# FL Buns...



## Mocha04 (May 29, 2008)

Hi my name is Mocha and I live in sunny South FL (Broward Countyto be exact).....

I just want to know if there are any other bunnies in Florida and especially in South Florida cause my parents think their the only ones:shock:....

Thanks......peas and carrots:biggrin2:

MOCHA:bunnydance:


----------



## stephiemarie78 (May 29, 2008)

We live in Clearwater Florida! So your defintly not the only ones!!!


----------



## slavetoabunny (May 29, 2008)

Sparky and Scooter here -we live in Ormond Beach (Volusia County) with our attentive slave.


----------



## sheep (May 29, 2008)

I live up in the FL panhandle! 
I share my home with one other rabbit and my noisey slave~


----------



## BEAUKEZRA (May 29, 2008)

I live in Martin County. Not too far from Broward :biggrin2:.


----------



## bunbunbinkie (May 29, 2008)

Hi, My name is Merlin (but for some reason mom calls me Merlie):craziness

I live with her in Pinellas County Florida. It's okay I guess, although I think it's too hot somedays. Thank goodness I'm a "house bun" (I think that's how mom said it)

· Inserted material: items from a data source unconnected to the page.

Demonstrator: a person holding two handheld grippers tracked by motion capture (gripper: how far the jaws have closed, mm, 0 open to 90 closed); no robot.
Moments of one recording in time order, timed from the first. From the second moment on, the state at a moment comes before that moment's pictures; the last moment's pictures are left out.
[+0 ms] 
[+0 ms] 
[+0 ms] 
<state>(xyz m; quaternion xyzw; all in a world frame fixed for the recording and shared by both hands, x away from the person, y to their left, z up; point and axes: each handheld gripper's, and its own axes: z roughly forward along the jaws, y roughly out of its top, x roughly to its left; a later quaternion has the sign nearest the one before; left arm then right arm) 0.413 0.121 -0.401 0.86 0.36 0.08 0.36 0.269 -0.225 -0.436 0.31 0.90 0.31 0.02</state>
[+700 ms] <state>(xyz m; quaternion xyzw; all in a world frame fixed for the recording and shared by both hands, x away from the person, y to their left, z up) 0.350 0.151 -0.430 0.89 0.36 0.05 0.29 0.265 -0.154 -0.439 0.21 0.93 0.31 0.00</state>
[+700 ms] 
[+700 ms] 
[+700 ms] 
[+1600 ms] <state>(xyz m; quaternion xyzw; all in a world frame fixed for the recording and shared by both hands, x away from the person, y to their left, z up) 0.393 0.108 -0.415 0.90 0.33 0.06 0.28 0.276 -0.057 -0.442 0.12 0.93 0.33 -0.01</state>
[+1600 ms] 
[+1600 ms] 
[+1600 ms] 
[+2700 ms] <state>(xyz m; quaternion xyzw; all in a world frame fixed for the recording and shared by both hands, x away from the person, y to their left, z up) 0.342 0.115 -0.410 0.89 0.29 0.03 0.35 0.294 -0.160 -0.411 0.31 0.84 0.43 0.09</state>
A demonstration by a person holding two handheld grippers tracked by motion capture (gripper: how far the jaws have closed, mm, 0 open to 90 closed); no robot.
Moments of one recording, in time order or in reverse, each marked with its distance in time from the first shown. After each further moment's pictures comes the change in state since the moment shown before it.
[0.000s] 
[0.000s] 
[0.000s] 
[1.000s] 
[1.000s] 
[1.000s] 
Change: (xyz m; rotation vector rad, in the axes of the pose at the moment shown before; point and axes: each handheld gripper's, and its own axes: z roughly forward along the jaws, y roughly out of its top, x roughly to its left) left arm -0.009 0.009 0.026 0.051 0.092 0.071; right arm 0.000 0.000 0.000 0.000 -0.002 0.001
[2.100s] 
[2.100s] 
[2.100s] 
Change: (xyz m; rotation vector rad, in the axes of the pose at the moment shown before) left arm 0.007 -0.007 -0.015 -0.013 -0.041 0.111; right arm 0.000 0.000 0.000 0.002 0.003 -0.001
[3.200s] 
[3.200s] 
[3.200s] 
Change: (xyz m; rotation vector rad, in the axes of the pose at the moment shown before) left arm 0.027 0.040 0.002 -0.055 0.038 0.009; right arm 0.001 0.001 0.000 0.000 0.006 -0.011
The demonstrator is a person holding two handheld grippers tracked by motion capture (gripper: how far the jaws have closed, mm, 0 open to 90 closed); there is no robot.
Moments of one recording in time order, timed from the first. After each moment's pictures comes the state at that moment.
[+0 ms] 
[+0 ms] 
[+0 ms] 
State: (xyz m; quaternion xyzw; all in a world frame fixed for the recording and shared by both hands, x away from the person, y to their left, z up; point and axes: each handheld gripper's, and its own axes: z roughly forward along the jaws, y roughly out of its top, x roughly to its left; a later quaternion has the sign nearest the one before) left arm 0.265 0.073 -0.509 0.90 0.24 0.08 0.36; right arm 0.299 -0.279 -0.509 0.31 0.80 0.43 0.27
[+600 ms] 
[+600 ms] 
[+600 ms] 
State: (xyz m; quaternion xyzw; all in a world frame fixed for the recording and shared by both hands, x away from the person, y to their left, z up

I'm solo for the moment, but I do play with two dogs, called Heidi and Rudy... they're okay excpet they bonk me in the head alot with their abnormally long tails.


----------



## Elf Mommy (May 30, 2008)

Elf is a Northern Florida bun.


----------



## Jamie (May 31, 2008)

Jamie here! i wive cwose to orlando(in Volusia County, just like Sparky and Swooter!)

bye byes:headflick:


----------



## Julie Bunny (Jun 2, 2008)

Julie here. I don't live in florida but it hot here in Texas too. I house bunny. To be cool I sleep on the tile floor and eat ice cubes. Me mommy put them in me bowl. I lay next to cool bowl. You shold try it.*bunbunbinkie wrote: *


> Hi, My name is Merlin (but for some reason mom calls me Merlie):craziness
> 
> I live with her in Pinellas County Florida. It's okay I guess, although I think it's too hot somedays. Thank goodness I'm a "house bun" (I think that's how mom said it)
> 
> I'm solo for the moment, but I do play with two dogs, called Heidi and Rudy... they're okay excpet they bonk me in the head alot with their abnormally long tails.


----------



## desibaba (Jun 14, 2008)

I live in Sunrise


----------



## timetowaste (Jun 14, 2008)

HI i live in arizona!!! it's hot heeeere too but not hoomid like it is dere. i just wanted to be part of dis thread cause its so busy here!!!

okay byebye mocha friend!

nemo


----------



## Flopsy (Jun 19, 2008)

Clearwater! You're only 40mins away from us!! Fluffy and Punpkin representing the true central Florida... Polk County! Lakeland to be exact :biggrin2::biggrin2:


----------



## waterlilly0212 (Jun 20, 2008)

Hey guys! (Bailey speaking...) Glad to see so many other buns in FL! We just moved to St. Pete (Pinellas county, methinks.)


----------



## gwhoosh (Jul 16, 2008)

Rilee here, we live in Florida! Homebase is in SoFla Broward County, but we are in Gainesville most of the time where my human goes to school


----------



## ADEE (Aug 5, 2008)

Were in Broward too... Plantation more specifically


----------